§ What to produce
Retype, word for word, each line between the lines holding "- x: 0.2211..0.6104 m" and "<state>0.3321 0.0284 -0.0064", inclusive, and leave the rest of the data alone.

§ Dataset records
● ● ● ●

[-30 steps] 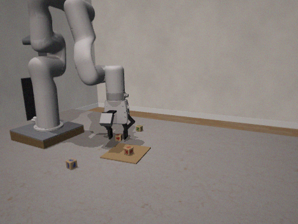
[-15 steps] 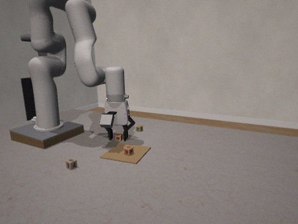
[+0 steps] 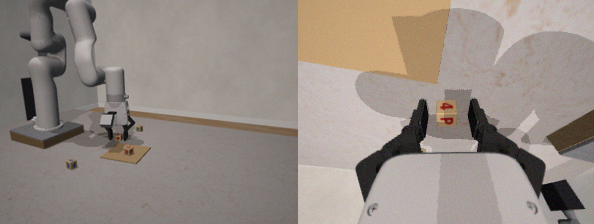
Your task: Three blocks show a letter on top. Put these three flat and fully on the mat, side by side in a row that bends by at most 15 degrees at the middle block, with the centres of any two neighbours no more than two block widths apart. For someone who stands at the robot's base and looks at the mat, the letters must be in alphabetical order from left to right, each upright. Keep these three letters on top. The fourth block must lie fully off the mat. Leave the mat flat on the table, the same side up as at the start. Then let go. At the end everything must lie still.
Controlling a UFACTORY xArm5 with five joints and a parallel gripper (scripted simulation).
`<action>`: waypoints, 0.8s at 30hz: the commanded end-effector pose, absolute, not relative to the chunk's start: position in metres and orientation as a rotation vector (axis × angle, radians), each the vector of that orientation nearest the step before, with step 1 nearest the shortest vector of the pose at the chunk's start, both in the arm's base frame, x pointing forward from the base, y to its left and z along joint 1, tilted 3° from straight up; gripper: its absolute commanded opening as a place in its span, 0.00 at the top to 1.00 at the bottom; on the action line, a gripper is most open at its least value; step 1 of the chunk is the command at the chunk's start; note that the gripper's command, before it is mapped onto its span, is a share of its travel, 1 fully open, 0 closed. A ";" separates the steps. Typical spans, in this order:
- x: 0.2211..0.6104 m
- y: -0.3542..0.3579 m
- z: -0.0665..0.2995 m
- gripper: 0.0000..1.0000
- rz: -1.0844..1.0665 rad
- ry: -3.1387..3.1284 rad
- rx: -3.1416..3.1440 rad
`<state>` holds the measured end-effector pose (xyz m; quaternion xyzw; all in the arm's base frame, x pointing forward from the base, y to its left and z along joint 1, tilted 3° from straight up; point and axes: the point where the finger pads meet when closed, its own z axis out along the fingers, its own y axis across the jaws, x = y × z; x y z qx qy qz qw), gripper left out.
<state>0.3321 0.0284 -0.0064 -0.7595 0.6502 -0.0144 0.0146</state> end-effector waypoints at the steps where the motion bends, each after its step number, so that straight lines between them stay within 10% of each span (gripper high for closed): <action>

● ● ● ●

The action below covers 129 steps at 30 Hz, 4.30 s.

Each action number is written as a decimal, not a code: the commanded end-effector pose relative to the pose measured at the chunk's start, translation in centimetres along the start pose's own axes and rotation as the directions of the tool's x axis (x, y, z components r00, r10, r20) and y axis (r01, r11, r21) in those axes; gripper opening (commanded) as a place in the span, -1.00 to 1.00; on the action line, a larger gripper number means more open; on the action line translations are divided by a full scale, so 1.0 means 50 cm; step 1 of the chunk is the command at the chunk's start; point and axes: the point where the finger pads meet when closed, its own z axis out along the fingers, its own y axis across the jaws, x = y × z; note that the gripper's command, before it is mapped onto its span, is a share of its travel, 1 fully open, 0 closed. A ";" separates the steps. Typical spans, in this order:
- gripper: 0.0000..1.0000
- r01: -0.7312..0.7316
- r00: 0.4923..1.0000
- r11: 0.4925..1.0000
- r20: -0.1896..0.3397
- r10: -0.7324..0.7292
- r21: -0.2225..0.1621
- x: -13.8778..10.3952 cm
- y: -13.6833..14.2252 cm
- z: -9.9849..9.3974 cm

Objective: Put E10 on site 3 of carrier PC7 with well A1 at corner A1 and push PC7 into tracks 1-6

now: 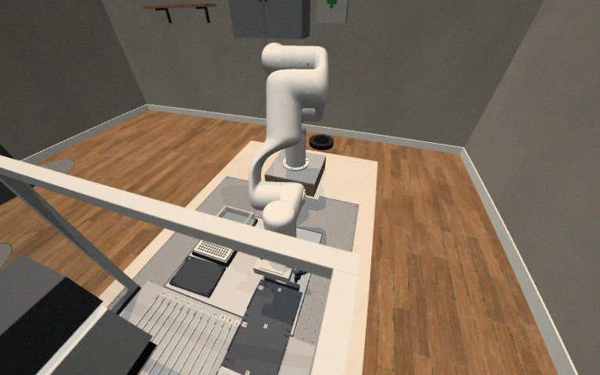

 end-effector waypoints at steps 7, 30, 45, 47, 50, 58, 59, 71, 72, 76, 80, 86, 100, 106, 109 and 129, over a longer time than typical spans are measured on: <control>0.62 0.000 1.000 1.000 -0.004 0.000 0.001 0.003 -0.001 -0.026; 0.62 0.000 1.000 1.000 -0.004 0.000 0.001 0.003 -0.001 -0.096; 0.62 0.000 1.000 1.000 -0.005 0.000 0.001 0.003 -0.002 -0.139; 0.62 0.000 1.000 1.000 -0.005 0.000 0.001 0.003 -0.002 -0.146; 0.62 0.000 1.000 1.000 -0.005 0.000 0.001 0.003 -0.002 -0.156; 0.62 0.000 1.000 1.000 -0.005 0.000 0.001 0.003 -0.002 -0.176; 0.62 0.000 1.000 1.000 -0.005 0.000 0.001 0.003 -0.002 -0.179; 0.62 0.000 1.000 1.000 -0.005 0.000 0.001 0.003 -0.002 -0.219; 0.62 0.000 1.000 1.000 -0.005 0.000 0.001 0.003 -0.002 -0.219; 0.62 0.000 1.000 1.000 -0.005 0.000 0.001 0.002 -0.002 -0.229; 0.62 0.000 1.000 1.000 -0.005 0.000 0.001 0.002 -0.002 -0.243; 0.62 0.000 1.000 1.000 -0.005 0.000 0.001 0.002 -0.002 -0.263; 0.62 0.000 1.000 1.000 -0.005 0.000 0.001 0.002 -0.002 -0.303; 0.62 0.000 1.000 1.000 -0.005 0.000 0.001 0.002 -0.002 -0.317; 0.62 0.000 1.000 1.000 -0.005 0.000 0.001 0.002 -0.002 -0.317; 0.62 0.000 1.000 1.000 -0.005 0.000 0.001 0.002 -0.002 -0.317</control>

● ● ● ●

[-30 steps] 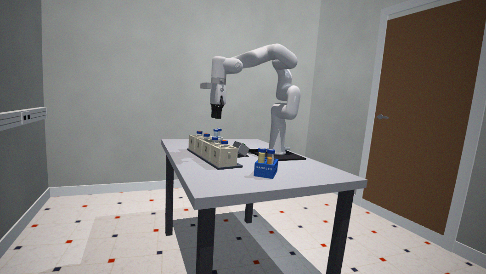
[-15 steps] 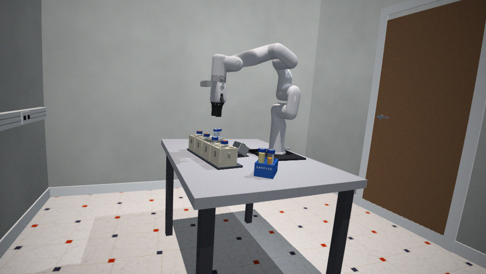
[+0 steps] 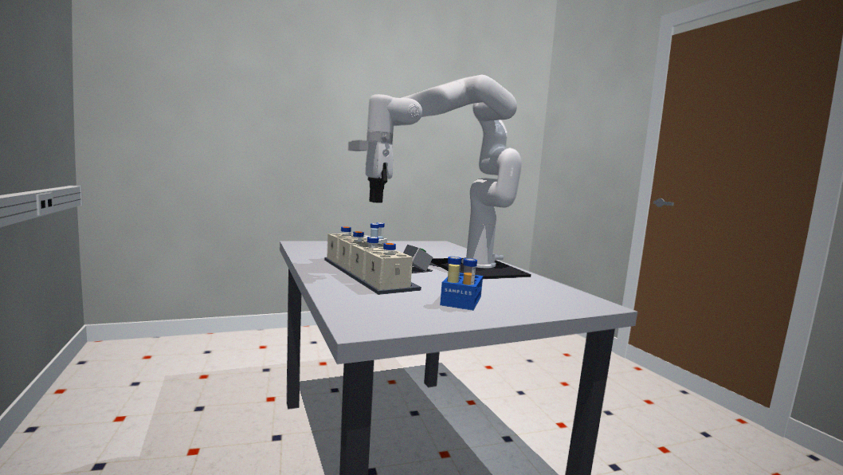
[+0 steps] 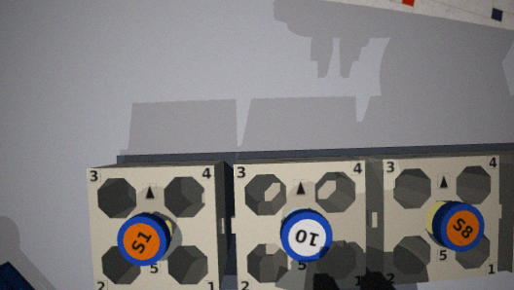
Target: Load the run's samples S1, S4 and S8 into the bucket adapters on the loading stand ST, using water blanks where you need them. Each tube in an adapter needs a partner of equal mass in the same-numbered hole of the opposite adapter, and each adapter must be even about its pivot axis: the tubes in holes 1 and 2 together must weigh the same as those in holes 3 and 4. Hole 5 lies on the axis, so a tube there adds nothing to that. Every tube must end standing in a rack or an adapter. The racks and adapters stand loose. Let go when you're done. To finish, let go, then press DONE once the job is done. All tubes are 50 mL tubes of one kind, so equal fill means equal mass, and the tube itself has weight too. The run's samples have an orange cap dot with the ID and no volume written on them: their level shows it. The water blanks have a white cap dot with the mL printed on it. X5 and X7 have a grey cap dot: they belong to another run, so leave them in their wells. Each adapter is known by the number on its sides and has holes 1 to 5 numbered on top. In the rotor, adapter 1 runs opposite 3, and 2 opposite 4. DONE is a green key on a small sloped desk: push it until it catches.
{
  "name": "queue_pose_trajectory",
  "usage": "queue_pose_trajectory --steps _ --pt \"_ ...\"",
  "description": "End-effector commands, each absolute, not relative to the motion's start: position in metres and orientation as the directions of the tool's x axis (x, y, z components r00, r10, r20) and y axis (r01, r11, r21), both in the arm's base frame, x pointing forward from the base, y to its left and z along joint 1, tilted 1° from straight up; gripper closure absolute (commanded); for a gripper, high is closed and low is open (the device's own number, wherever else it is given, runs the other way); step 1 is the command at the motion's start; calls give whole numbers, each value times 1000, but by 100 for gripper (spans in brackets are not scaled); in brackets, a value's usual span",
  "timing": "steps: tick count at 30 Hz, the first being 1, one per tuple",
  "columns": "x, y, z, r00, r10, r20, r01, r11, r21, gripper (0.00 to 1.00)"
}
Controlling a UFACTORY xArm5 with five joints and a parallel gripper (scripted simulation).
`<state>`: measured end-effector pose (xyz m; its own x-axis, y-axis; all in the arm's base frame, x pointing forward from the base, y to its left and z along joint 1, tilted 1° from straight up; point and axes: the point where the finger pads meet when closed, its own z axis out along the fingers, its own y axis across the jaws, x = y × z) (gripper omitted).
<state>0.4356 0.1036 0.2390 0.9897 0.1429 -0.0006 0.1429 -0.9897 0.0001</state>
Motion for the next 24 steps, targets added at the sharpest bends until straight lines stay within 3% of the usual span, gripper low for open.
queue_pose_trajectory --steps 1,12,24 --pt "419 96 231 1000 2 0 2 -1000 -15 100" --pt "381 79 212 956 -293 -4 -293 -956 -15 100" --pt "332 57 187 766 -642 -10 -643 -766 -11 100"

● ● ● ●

§ Output for this exercise
- x: 0.2211..0.6104 m
- y: -0.3542..0.3579 m
- z: -0.0665..0.2995 m
- gripper: 0.0000..1.0000
- rz: -1.0844..1.0665 rad
- ry: -3.1387..3.1284 rad
- rx: -3.1416..3.1440 rad
`<state>` holds the measured end-effector pose (xyz m; quaternion xyzw; all in the arm's base frame, x pointing forward from the base, y to its left and z along joint 1, tilted 3° from straight up; point and axes: the point where the finger pads meet when closed, its own z axis out along the fingers, its own y axis across the jaws, x = y × z; x y z qx qy qz qw), gripper left out.
<state>0.3321 0.0284 -0.0064 -0.7595 0.6502 -0.0144 0.0146</state> end-effector waypoints at the steps where the motion bends, each after its step number, so that straight lines between them stay within 10% of each span (gripper high for closed): <action>

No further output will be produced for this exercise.